How to detect if any Chinese character in Elixir string?

Hello Elixir,

Say have a sentence or article , How to detect that are Chinese characters in it? If can, how to extract them.

Pretty new to Elixir, may improve the question later on.

Thanks,
Ajax

The easiest way nowadays is usually, regardless of language, a Regex matcher on a character class, something like: {Han}

However, erlangs regex engine, from my quick test just now, does not support character classes (boo), so the manual way: [\x{4e00}-\x{9fa5}]

Make sure to enable the unicode setting in your regex matcher too!

So something like this:

iex> matcher = ~r/[\x{4e00}-\x{9fa5}]/u
iex> test_string = "This has a chinese characters here: 你好"
iex> results = Regex.scan(matcher, test_string)

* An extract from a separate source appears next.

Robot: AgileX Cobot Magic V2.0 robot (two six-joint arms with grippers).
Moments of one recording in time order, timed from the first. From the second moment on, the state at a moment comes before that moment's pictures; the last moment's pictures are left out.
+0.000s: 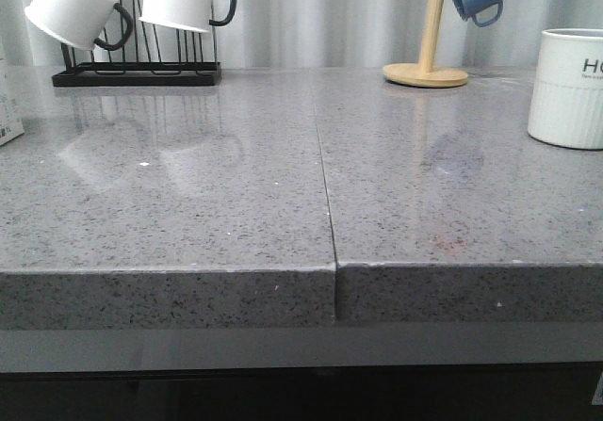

Where results would be an array of arrays of matches. Sadly I am on windows here right now and my terminal does not have utf-8 capabilities so I cannot test that my code is precisely correct. Hopefully someone else can correct it if not. :slight_smile:

5 Likes

It’s correct and the result is

iex(3)> results = Regex.scan(matcher, test_string)
[["你"], ["好"]]
3 Likes

Awesome.

And you can change ~r/[\x{4e00}-\x{9fa5}]/u into ~r/[\x{4e00}-\x{9fa5}]+/u if you want to capture ranges of characters instead of just individual characters too. :slight_smile:

1 Like

Thank you very much OvermindDL1, and thank you taiansu for testing as well.